The prioritized replay buffer lives in `rlevo-reinforcement-learning`, not `rlevo-core`
(per ADR 0003 — replay/experience/metrics moved to where they are
consumed):

```rust
use rlevo_reinforcement_learning::memory::PrioritizedExperienceReplayBuilder;

let mut buffer = PrioritizedExperienceReplayBuilder::default()
    .with_capacity(100_000)
    .with_alpha(0.6)
    .build();

// buffer.add(obs, action, reward, next_obs, is_done, priority);
// let batch = buffer.sample_batch::<2, 2, MyBackend>(32, &device)?;
```

## Examples

```bash
# Egocentric grid agent: State, Observation, TensorConvertible,
# DiscreteAction, and MultiDiscreteAction (move + interact)
cargo run -p rlevo-core --example grid_agent

# Constrained continuous state (2D robot workspace with orientation bounds)
cargo run -p rlevo-core --example state_constraints
```

## Academic References

The following papers directly informed the algorithms and concepts in this crate:

- Sutton, R. S., & Barto, A. G. (2018). **Reinforcement Learning: An Introduction** (2nd ed.). MIT Press. — foundational framework for the `Environment` / `Snapshot` / `Reward` trait design and the Terminated vs. Truncated episode status distinction.
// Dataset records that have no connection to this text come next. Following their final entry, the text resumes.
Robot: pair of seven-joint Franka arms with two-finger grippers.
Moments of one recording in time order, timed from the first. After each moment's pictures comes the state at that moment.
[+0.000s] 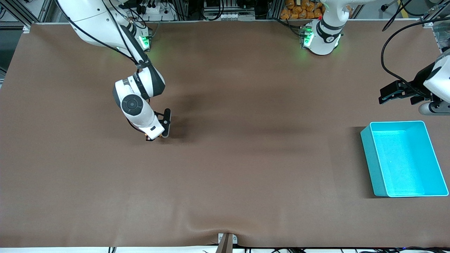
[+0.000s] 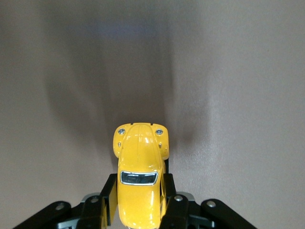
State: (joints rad) left arm 0.02 0.10 -0.08 -1.47 -0.01 1.52 -0.04; right arm 0.38 0.43 -0.02 -2.11 -0.11 2.43 -1.07
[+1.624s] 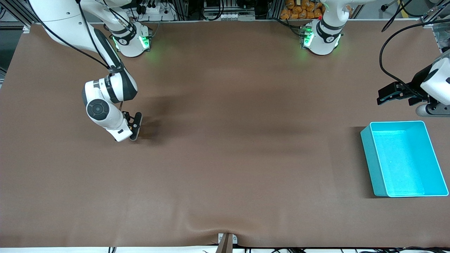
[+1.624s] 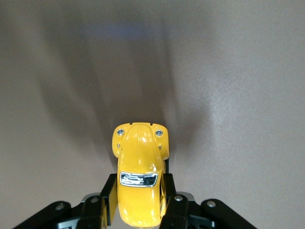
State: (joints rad) left arm 0.02 0.10 -0.08 -1.47 -0.01 1.52 -0.04; right arm 0.16 0.38 -0.02 -2.21 -0.23 2.42 -1.09
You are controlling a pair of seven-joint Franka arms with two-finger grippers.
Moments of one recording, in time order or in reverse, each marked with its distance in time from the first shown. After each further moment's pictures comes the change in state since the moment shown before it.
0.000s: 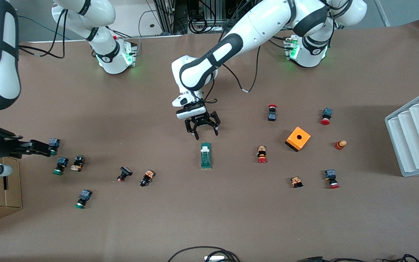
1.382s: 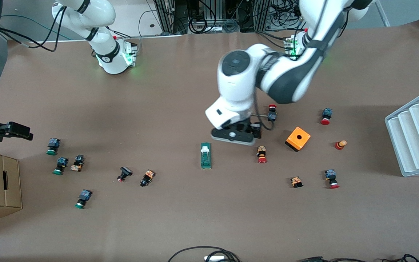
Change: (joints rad) left arm 0.422 -0.354 0.008 0.107 -1.000 0.004 1.143; right arm -0.018 -0.085 -0.015 -0.001 -0.021 -0.125 -0.018
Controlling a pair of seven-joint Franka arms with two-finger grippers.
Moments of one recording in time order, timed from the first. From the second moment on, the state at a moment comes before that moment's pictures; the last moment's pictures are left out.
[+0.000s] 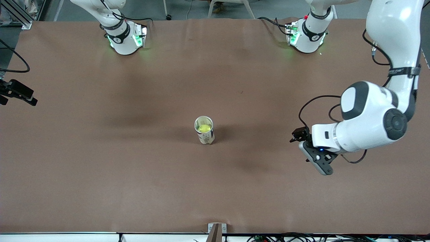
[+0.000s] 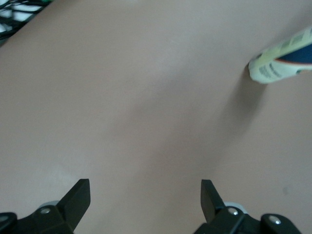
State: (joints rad) left arm 0.06 0.55 -0.38 -1.35 -0.09 1.91 0.55; right arm -0.14 0.00 0.01 -1.62 0.02 1.72 -0.07
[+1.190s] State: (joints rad) left arm 0.06 0.32 -0.35 -1.33 0.08 1.64 -0.26; right arm -0.14 -0.01 0.01 -1.61 0.02 1.72 -0.07
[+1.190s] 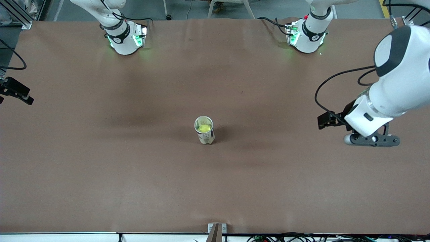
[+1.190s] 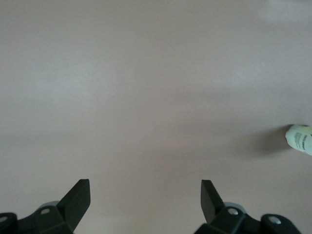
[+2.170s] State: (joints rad) left arm -0.09 -0.04 -0.04 -1.55 0.08 1.52 -0.17; right arm -0.11 -0.01 0.00 -1.61 0.02 1.71 -0.07
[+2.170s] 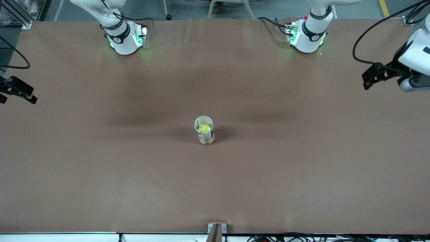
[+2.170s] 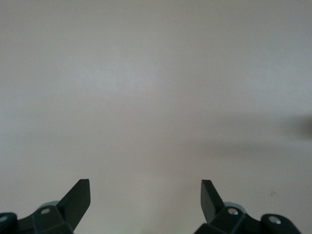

- Puterman, M. L. (1994). **Markov Decision Processes: Discrete Stochastic Dynamic Programming**. Wiley [acm digital library](https://dl.acm.org/doi/10.5555/528623). — theoretical grounding for `MarkovState`, `BeliefState`, and `TransitionDynamics`.

## License

Licensed under either of [Apache License, Version 2.0](LICENSE-APACHE) or [MIT License](LICENSE-MIT) at your option.